Mas o meio moldando o caráter de Lampião não foi somente aquele vivenciado quando decidiu ser cangaceiro, ou a partir de 1921, quando entrou para o bando de Sinhô Pereira, ou quando, mais tarde, assumiu o comando dos revoltosos. O meio desde o berço de nascimento nas terras de rixas e vinditas sangrentas de sua Vila Bela. Desde criança que Virgulino se rodeou de rivalidades, traições e todo tipo de violência. O rapazote logo foi forçado a partilhar dessa desdita sangrenta. Quando foi ser cangaceiro já estava marcado pelo ferro da opressão.

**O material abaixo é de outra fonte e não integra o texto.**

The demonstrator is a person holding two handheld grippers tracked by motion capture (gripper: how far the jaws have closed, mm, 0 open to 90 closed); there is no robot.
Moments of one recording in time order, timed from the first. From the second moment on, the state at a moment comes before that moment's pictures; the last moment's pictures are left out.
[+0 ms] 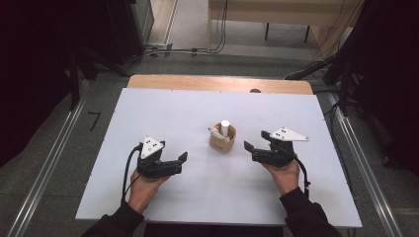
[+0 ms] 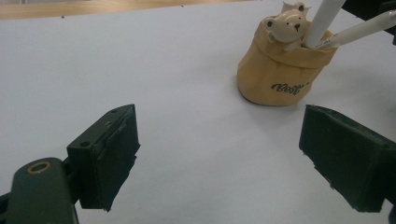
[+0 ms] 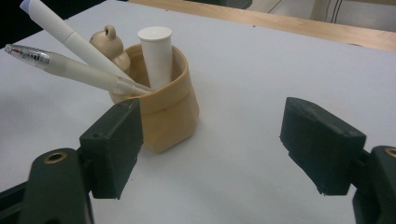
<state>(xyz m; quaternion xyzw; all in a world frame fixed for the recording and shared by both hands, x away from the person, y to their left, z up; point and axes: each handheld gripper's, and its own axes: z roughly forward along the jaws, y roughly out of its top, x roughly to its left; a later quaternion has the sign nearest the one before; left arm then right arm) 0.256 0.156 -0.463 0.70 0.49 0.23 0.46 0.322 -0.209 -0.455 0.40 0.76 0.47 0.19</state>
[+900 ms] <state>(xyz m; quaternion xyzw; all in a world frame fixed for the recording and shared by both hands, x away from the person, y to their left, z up) 0.256 0.178 -0.463 0.67 0.52 0.25 0.46 0.309 -0.242 -0.456 0.42 0.75 0.46 0.21</state>
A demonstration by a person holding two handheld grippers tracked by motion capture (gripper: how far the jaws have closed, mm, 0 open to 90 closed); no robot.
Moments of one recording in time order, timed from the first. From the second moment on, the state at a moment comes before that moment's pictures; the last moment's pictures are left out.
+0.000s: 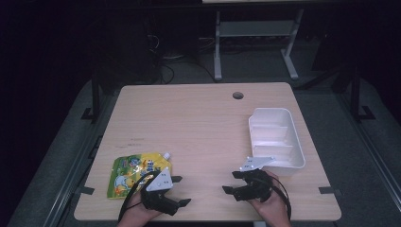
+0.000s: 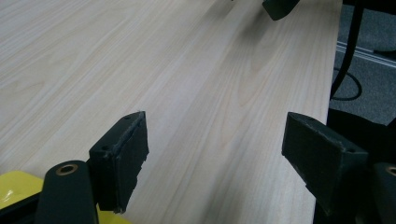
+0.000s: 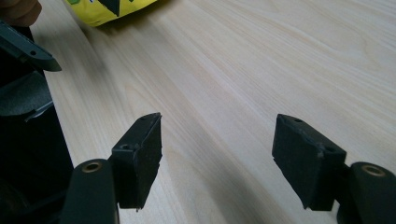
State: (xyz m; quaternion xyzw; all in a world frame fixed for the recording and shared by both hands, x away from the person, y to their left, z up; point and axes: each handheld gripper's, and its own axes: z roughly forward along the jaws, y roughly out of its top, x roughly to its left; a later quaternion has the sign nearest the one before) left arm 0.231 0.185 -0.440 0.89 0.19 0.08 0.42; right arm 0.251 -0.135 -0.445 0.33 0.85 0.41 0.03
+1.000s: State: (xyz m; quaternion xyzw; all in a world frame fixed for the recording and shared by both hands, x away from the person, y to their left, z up) left arm 0.258 0.267 -0.407 0.85 0.26 0.09 0.45; right arm 0.251 -0.134 -0.445 0.33 0.85 0.41 0.03
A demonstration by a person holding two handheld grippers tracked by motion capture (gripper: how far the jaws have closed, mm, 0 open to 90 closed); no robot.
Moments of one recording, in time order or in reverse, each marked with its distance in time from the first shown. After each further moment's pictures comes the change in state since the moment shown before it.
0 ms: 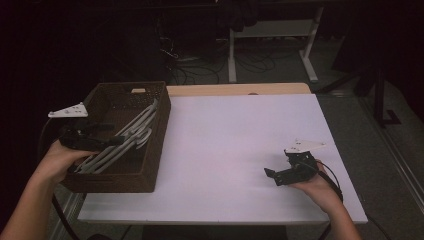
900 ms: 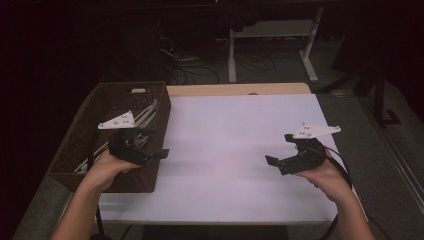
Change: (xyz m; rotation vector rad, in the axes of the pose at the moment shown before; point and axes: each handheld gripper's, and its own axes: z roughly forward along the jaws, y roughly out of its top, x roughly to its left) left arm -0.075 0.014 0.074 -0.080 -0.173 0.063; right arm 0.003 0.048 -0.039 -0.104 0.070 -0.038
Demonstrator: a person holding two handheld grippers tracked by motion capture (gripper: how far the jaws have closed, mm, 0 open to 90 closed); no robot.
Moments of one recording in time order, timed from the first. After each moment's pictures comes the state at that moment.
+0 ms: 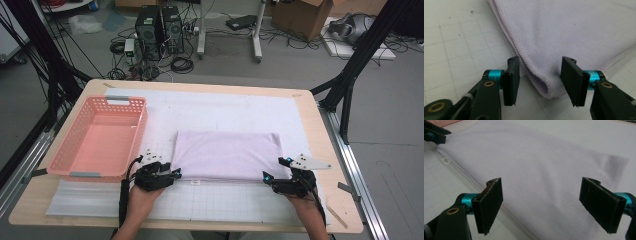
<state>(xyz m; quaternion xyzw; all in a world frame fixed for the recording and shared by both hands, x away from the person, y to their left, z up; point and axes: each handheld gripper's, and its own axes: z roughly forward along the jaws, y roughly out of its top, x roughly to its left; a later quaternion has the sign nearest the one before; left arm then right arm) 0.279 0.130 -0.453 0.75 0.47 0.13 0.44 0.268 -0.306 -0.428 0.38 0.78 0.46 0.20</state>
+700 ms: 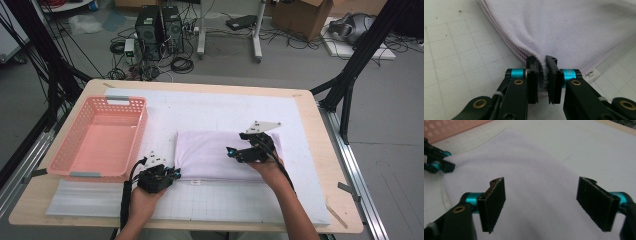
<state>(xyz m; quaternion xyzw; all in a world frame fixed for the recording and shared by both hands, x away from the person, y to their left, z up) 0.275 0.124 -0.453 0.76 0.46 0.13 0.45 0.361 -0.207 -0.400 0.31 0.83 0.44 0.14</state>
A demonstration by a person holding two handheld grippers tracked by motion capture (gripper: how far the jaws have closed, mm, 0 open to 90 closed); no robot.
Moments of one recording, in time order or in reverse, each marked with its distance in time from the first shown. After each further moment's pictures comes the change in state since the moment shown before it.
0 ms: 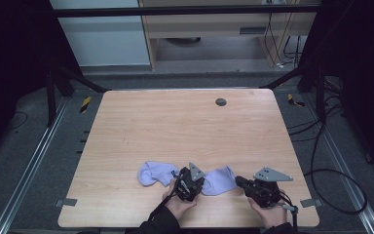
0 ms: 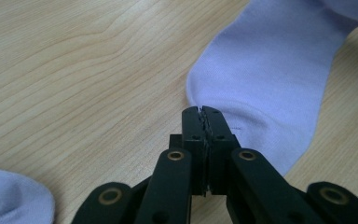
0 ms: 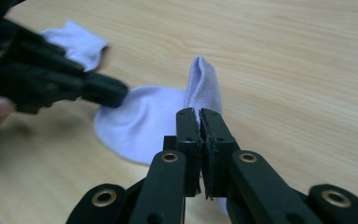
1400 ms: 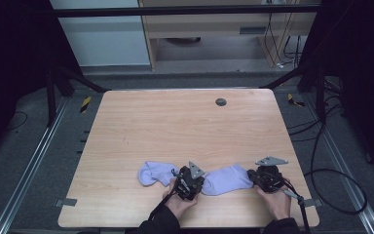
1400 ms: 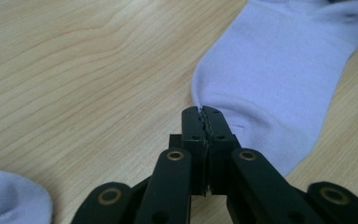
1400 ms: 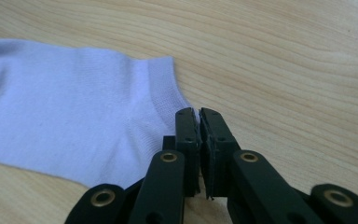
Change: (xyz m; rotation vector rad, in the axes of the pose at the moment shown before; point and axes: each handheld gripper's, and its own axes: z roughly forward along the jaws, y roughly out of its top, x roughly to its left) left arm 0.004 0.003 0.002 0.011 -0.011 -0.023; right arm -0.049 -0.002 0.030 0.214 -0.182 0.006
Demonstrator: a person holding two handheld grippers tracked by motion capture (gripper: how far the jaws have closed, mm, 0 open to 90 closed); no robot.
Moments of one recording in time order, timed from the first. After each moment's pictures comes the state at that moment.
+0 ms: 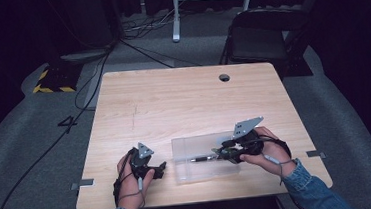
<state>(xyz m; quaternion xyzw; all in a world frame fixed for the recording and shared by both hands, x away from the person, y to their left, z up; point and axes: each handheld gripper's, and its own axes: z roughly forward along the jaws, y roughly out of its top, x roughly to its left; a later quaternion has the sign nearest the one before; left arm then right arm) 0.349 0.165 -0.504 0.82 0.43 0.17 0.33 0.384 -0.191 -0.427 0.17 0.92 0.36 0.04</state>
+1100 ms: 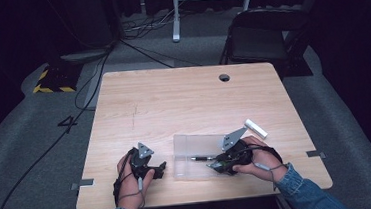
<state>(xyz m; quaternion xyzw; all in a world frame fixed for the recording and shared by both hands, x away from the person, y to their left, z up) 0.349 0.165 -0.504 0.82 0.43 0.17 0.33 0.376 -0.171 -0.457 0.15 0.94 0.31 -0.01</state>
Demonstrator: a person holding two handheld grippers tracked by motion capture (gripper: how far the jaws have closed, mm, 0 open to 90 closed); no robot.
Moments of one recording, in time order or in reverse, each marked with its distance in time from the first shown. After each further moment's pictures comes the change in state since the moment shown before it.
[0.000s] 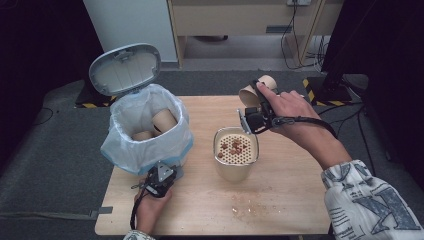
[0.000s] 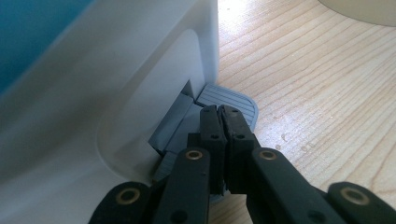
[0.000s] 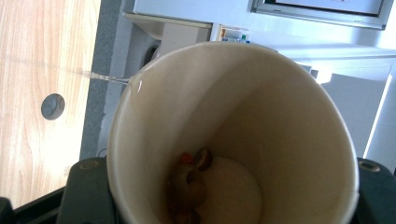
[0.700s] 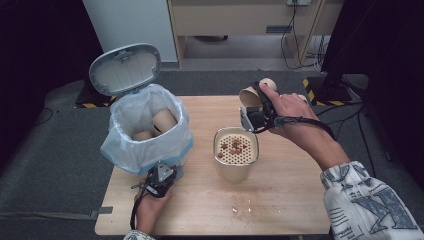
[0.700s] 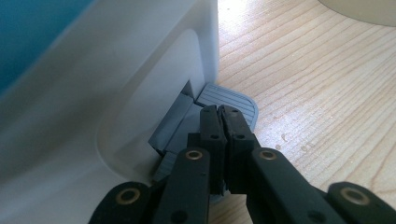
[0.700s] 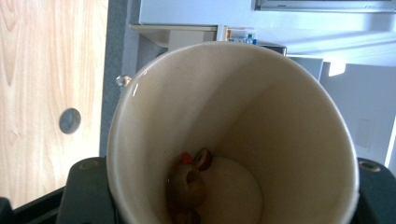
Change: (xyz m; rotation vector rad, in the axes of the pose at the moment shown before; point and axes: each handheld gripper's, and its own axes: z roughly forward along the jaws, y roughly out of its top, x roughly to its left) left arm 0.000 0.000 0.000 0.000 -0.001 0.000; right arm 0.004 -0.004 0.003 -0.027 0.031 0.108
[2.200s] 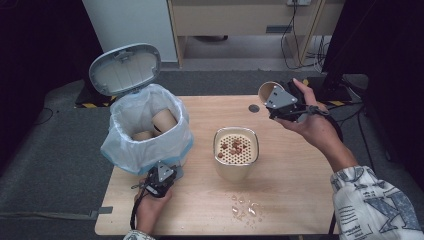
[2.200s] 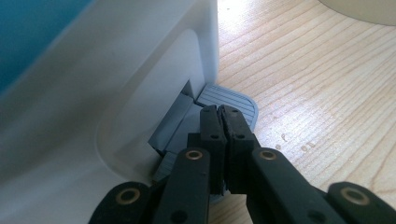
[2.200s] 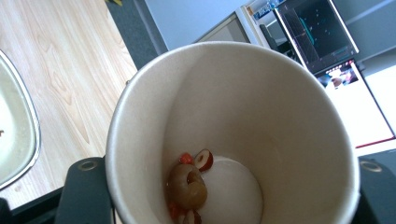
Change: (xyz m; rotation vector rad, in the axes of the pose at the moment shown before) left arm 0.000 0.000 0.000 -0.001 0.001 0.002; right arm -0.002 -0.070 0.007 -0.060 0.169 0.636
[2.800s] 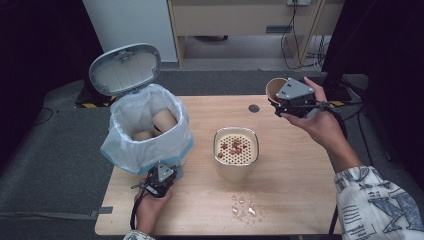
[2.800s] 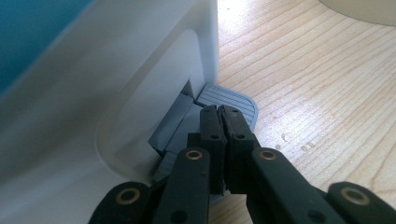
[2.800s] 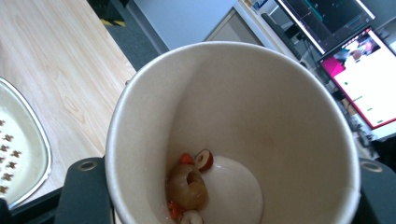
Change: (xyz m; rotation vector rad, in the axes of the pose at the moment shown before) left arm 0.000 0.000 0.000 0.000 0.000 0.000; right arm -0.018 -0.015 -0.004 -0.020 0.040 0.200
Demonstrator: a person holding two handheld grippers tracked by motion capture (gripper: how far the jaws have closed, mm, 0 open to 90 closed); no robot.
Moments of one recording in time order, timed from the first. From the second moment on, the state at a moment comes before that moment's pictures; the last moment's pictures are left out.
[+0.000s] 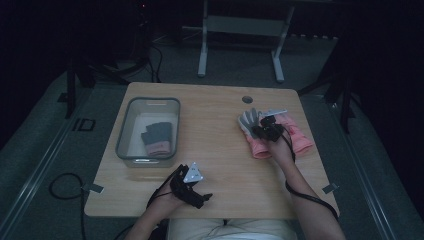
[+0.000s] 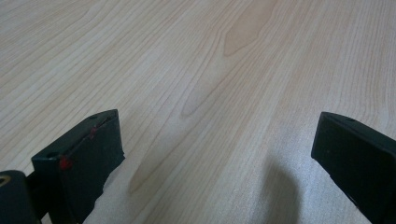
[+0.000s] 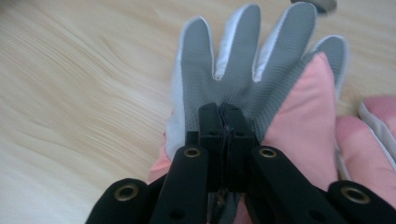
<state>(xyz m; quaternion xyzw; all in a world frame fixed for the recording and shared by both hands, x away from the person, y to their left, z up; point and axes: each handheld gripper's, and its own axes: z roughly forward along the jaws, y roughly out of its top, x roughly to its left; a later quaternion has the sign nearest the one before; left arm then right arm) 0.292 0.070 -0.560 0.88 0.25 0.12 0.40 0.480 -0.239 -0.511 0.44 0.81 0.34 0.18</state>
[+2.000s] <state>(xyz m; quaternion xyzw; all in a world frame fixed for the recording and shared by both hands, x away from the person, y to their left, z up) 0.288 0.077 -0.561 0.87 0.24 0.12 0.42 0.419 -0.125 -0.504 0.48 0.78 0.36 0.16</state>
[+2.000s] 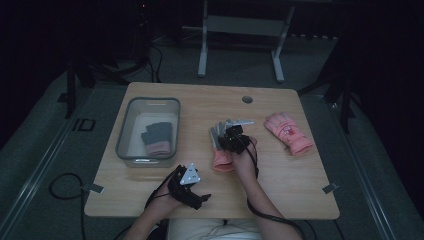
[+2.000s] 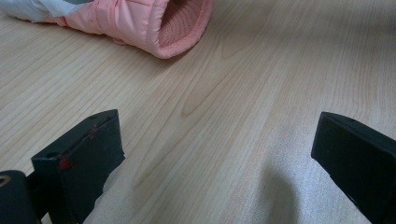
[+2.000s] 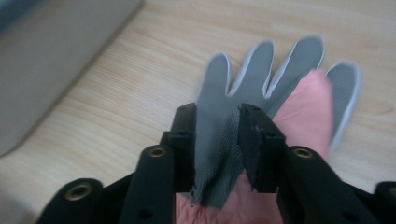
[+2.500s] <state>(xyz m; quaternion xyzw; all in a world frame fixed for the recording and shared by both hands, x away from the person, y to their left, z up) 0.288 0.077 -0.562 0.87 0.24 0.12 0.42 0.411 -0.211 -0.468 0.45 0.77 0.40 0.20</state>
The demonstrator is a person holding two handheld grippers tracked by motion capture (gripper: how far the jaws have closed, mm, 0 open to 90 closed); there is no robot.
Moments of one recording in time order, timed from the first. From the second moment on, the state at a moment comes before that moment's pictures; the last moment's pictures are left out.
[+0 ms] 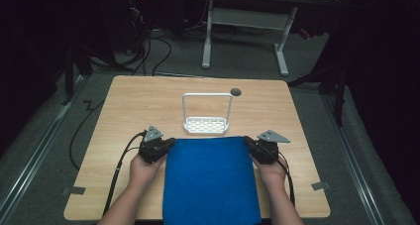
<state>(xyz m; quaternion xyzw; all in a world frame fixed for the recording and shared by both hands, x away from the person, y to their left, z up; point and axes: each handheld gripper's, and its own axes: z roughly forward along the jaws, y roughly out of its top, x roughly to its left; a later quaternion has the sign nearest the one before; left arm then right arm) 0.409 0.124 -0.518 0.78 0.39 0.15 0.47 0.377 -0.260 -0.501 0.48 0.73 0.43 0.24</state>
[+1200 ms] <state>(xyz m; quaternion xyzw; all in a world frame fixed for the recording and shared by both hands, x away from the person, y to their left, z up) 0.355 0.148 -0.424 0.69 0.32 0.24 0.60 0.323 -0.248 -0.416 0.38 0.67 0.57 0.30</state>
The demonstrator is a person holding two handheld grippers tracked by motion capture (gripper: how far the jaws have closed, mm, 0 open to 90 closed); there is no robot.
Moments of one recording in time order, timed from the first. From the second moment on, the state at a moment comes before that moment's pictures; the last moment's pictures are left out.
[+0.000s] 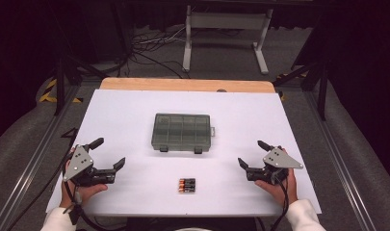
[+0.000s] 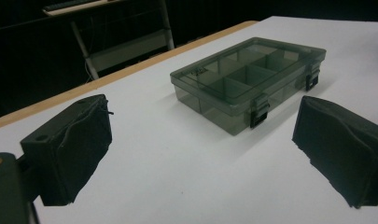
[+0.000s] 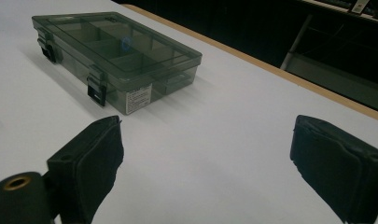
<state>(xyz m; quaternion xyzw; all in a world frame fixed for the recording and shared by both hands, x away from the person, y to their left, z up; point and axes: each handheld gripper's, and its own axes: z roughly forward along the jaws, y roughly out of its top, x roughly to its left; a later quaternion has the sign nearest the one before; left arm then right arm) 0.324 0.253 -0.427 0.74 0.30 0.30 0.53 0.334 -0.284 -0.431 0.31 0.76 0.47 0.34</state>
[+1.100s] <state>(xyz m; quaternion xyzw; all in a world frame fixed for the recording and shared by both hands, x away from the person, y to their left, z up) 0.362 0.219 -0.438 0.80 0.26 0.25 0.49 0.373 -0.241 -0.435 0.30 0.79 0.44 0.31</state>
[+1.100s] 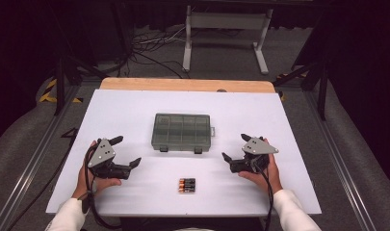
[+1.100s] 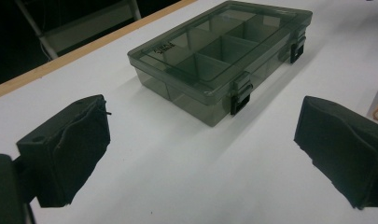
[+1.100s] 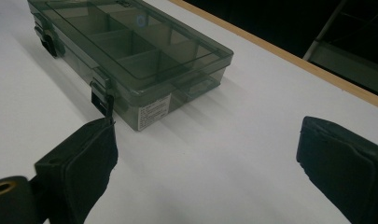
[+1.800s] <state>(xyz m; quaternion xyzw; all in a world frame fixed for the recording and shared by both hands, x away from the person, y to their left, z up) 0.409 0.176 -0.450 0.85 0.26 0.17 0.43 0.403 -0.197 -0.450 0.27 0.85 0.39 0.22</state>
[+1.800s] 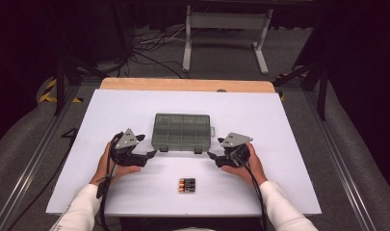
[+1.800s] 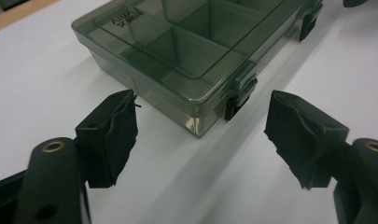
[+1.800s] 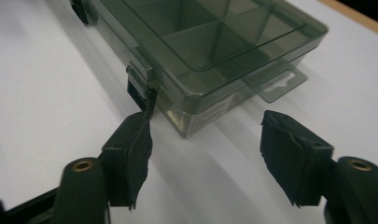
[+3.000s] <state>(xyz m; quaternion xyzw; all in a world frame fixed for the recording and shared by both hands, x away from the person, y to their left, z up) 0.424 0.165 -0.462 0.87 0.26 0.14 0.40 0.411 -0.192 -0.450 0.28 0.85 0.41 0.18</state>
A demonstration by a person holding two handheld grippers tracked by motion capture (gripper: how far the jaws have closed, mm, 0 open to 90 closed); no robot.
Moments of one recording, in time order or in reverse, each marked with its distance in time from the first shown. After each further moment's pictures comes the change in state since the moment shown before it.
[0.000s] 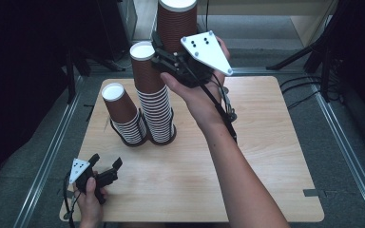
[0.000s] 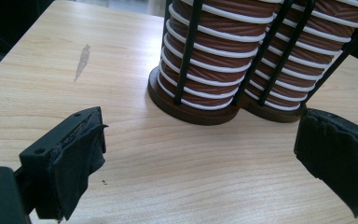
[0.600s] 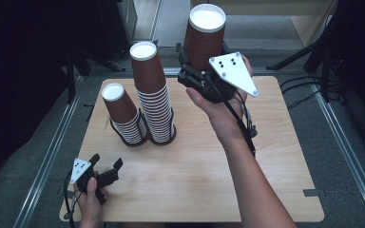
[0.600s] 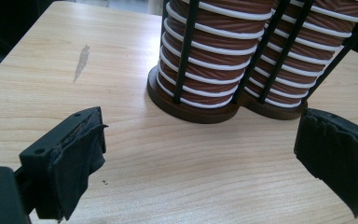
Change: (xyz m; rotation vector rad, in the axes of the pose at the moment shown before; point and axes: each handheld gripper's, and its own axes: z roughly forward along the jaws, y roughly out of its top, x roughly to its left) left arm -0.002 0.000 0.001 0.004 0.004 0.016; right arm -0.037 -0.021 -0.034 0.011 -0.074 -0.025
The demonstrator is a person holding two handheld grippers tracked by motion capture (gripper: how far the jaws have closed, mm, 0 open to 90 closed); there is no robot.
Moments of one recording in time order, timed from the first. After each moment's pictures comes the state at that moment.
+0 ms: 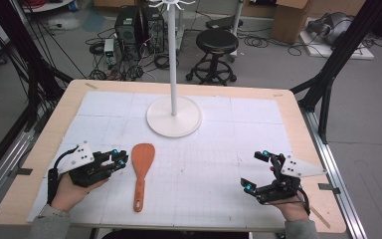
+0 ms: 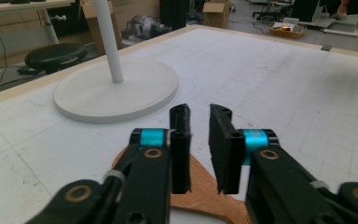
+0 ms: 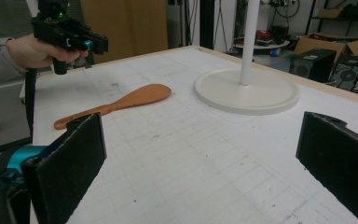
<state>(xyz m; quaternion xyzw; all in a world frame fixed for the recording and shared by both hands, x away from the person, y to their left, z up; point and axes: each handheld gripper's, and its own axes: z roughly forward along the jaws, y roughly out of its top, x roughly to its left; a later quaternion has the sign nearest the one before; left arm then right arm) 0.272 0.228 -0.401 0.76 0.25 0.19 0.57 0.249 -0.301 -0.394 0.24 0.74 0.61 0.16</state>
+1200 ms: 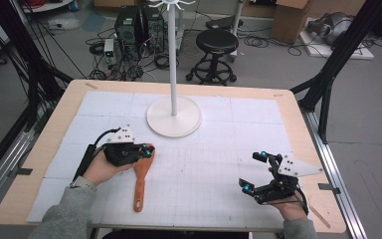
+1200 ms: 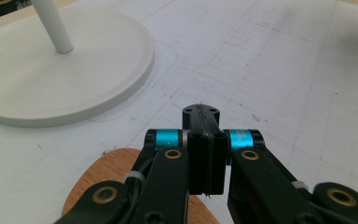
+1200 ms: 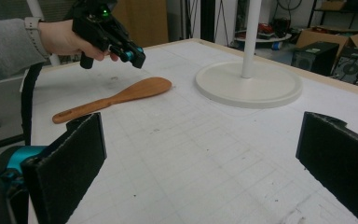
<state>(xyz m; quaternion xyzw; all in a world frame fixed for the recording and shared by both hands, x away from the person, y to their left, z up) 0.339 0.160 -0.404 0.84 0.24 0.11 0.48 0.250 -0.299 -0.397 0.24 0.75 0.60 0.16</state>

Contudo – e eis a grande verdade -, o Lampião não desumanizou Virgulino, nem este permitiu que aquele esquecesse o ser humano que havia dentro de si. Do contrário, acaso prevalecesse a ideia de que o homem nascido e crescido na violência tenderia a ser totalmente desumanizado, a grande maioria dos nordestinos não passaria de bestialidade em pessoa. Ora, naqueles idos chovia mais bala do que pingo d’água na região nordestina. E nem por isso o seu povo deixou de ser reconhecido pela fervorosa religiosidade.